Maldives: End use of excessive force against protesters
|Publication Date||8 February 2012|
|Cite as||Amnesty International, Maldives: End use of excessive force against protesters, 8 February 2012, available at: http://www.refworld.org/docid/4f34d0012.html [accessed 30 May 2016]|
Maldives security forces must stop using violence against supporters of Mohamed Nasheed's Maldivian Democratic Party, a day after he was forced to resign the presidency under the threat of violence by the military and police, Amnesty International said.
Eyewitnesses told Amnesty International that Nasheed and a large number of Maldivian Democratic Party (MDP) members were marching peacefully through the streets of the capital Malé when police attacked them first and then failed to protect them from a violent counter demonstration.
Some of the MDP demonstrators were cordoned off by the police in a narrow alley where a mob shouting anti-MDP slogans began to beat them.
One eyewitness saw Nasheed's face covered in blood. He was then seen to be rushed away. Later a video emerged on the internet showing the police arresting him.

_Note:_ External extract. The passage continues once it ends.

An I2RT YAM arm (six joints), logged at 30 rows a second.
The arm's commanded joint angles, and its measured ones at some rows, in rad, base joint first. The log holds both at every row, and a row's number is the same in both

Police also beat some 40 demonstrators with batons. Some sustained serious injuries. There are reports that at least one demonstrator may have died as a result of the beating.
MDP chairperson, and member of Parliament, Reeko Moosa was first attacked by the police and then a mob attacked him with broken glass bottles. Police reportedly did not stop them. He is in a critical condition from the injuries and is receiving treatment at the intensive care unit of the Indira Ghandi Memorial Hospital.

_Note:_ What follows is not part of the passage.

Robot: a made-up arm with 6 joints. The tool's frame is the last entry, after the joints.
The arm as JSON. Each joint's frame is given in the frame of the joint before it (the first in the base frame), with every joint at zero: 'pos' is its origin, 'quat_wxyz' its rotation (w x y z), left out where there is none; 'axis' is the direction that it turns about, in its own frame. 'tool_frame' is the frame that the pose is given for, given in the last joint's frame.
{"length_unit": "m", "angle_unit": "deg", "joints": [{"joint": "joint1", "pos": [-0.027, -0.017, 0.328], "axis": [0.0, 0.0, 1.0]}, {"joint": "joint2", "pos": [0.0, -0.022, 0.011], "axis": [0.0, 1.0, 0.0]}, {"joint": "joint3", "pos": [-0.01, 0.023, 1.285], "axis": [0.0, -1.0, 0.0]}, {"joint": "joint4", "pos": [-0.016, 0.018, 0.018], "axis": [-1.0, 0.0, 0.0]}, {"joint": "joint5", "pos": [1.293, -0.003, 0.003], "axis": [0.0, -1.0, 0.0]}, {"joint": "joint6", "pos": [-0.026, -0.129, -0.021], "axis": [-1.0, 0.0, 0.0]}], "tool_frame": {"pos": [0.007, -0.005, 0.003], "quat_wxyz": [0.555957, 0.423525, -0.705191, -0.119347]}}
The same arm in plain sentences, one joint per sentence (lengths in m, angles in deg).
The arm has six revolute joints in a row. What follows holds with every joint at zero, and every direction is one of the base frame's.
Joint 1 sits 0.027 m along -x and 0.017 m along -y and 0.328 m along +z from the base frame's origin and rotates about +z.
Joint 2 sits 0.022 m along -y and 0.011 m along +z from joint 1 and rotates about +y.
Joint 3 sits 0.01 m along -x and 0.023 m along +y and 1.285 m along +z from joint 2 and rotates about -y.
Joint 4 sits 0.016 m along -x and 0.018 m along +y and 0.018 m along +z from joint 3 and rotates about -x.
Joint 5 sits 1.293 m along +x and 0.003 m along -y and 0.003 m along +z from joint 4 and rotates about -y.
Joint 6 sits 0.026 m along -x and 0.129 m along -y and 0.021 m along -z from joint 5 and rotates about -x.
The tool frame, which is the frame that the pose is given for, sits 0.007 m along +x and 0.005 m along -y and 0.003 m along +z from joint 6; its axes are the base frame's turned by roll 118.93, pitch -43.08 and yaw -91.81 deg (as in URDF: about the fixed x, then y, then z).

At least five MDP members of parliament are detained at the Dhoonidhoo Detention Centre.
One of the detained MPs, Mariya Ahmed Didi, who had been released from police custody last night was attacked by the police as she was attending today's demonstration.
An eyewitness told Amnesty International that she was beaten up and pulled away by her hair from the scene by a policeman. Another MP, Imtiyaz Fahmy was also beaten and taken to Dhonidhoo detention centre.
Sam Zarifi, Amnesty International's Asia-Pacific director, said: "We are extremely concerned about the latest developments in The Maldives.
"The new authorities must ensure the right to freedom of expression and assembly and we want to see an investigation into the attack on Mohamed Nasheed and other protesters. Those responsible for the attack on demonstrators must be brought to justice.
"MPs and others held in Dhoonidhoo detention centre should have access to their family and lawyers, and they must receive adequate medical treatment and a thorough and independent investigation should be made into the reasons for their arrest.
"They should be released unless the government can charge them with a cognizable criminal offence through a fair and impartial process."